Everything else is uniform enough that it shouldn't change your decision. If the framework above said pivot, every one of these engines supports it well.
That leaves one piece of the story. We've gone from "what's the decision", through "what shapes are available", "what trade-offs they imply", "how to choose", and "what the engine helps with". The last piece is making sure the choice doesn't quietly evaporate the moment you merge.
Write it down
Whatever you pick, the decision outlives you on this codebase. Capture it in an ADR with three lines:
- The relationship and the shape you chose.
- The answers to the three questions, as of today.
- The condition under which you'd revisit it.

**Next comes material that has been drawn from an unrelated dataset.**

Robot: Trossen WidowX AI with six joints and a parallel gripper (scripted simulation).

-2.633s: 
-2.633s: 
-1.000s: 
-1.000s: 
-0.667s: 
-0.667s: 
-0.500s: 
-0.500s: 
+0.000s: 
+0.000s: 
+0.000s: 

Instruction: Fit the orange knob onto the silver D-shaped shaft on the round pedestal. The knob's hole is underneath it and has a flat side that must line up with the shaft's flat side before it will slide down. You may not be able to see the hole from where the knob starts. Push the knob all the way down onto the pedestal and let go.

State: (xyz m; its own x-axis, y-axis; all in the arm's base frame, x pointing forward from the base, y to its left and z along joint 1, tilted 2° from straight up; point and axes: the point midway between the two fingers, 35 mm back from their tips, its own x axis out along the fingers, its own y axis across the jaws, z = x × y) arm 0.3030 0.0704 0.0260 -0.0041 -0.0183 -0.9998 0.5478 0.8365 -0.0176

That third line is the one that matters. "We chose polymorphic because there's only one consumer; revisit if a second service needs these rows" is the difference between a deliberate trade-off and a future incident.
Conclusion
Back to the conversation I started with. We ran the three questions on my colleague's addresses table: target types weren't really open-ended, a second service (the invoicing pipeline) was already planning to read the rows, and yes, they did want cross-type queries (every entity in a given postcode, regardless of whether it was a property, contact, or tenant). So the answer was a supertype addressables parent plus a real foreign key from addresses. Not the pivot they expected when they walked in, and not the polymorphic they had. The middle option that nobody had named yet.
That's the part I want you to take away. Many-to-many looks like a stylistic choice and turns load-bearing a year later. The actual decision is who enforces integrity: the database, or every line of code that ever touches the table. Pivots put it in the database, which is where indexes, constraints and every SQL tool already live. Polymorphic relationships put it in your code, which is fine when you can defend the trade-off and painful when you can't.

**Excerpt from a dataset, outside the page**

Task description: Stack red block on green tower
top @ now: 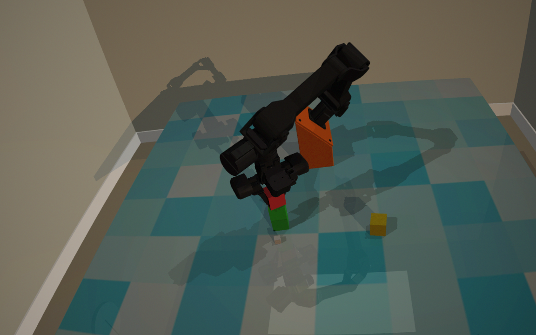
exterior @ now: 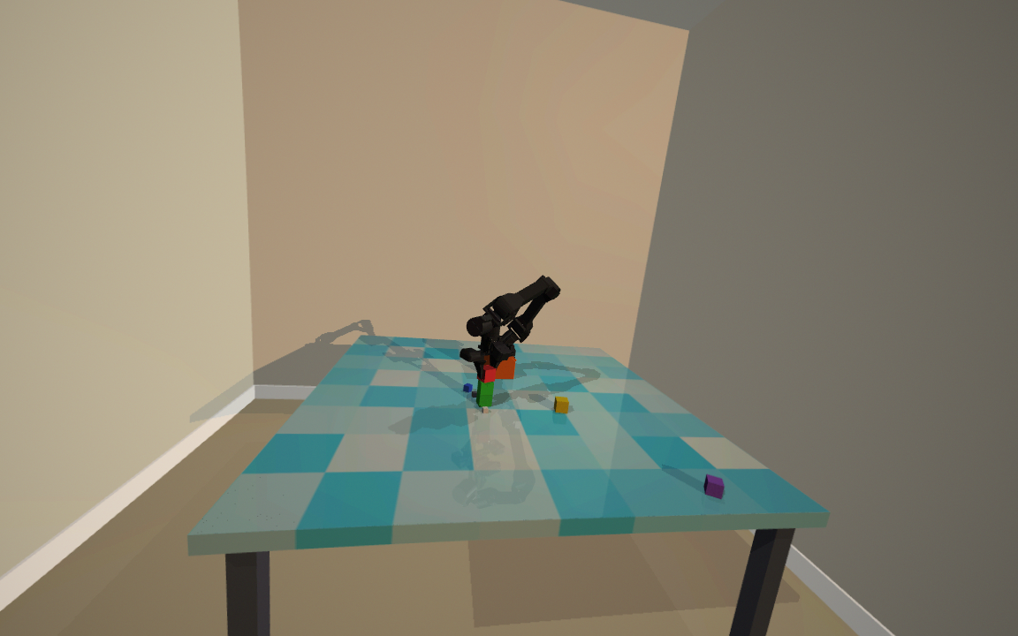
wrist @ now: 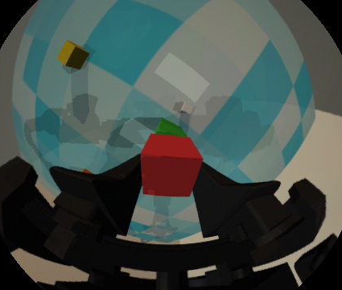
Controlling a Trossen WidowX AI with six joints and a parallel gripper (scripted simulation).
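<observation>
My gripper tip is now 1 cm below the red block. Also, from my gripper tip: purple cube: 50 cm ahead, 46 cm to the left, 8 cm below; then small blue cube: 11 cm behind, 4 cm to the right, 8 cm below; then yellow block: 6 cm ahead, 25 cm to the left, 7 cm below.
</observation>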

Run the three questions. Take the boring win when you can. Reach for supertype when you need polymorphism with guarantees. Reserve raw polymorphic for the narrow case where it actually fits. And write down why, so the next conversation about this table is shorter than the one I had last week.
References
- Bill Karwin, SQL Antipatterns: Avoiding the Pitfalls of Database Programming, Pragmatic Bookshelf, 2010. Chapter on Polymorphic Associations.

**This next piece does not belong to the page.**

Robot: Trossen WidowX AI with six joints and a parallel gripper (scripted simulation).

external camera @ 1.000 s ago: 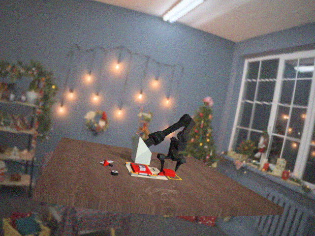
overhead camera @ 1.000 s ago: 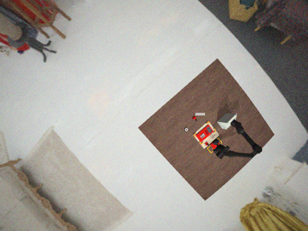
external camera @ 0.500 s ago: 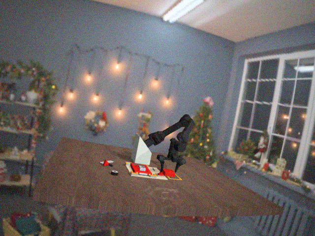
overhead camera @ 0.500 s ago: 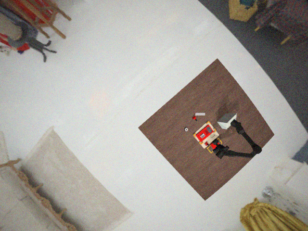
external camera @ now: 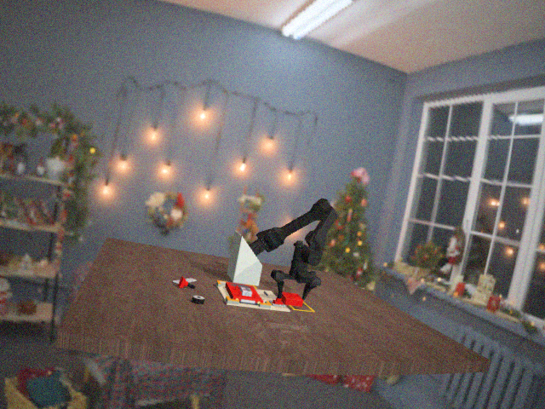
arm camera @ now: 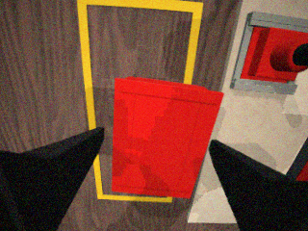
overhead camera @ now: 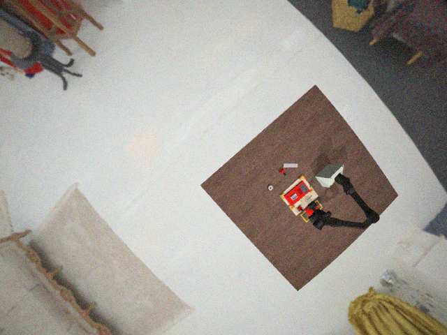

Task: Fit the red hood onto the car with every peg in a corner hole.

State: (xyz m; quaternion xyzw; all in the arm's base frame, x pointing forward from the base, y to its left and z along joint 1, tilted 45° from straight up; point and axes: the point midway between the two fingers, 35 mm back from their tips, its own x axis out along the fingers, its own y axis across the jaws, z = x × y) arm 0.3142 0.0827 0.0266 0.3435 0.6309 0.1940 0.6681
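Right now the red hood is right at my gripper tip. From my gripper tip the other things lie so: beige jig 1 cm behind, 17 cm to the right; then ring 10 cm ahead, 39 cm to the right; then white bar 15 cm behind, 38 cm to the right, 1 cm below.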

- Martin Fowler, Patterns of Enterprise Application Architecture, see Association Table Mapping and Single Table Inheritance.
- PostgreSQL documentation, Foreign Keys and Inheritance.
- MySQL documentation, FOREIGN KEY Constraints.
- Microsoft Learn, Foreign Key Constraints.
- Oracle Database Concepts, Integrity Constraints.
- SQLite documentation, Foreign Key Support.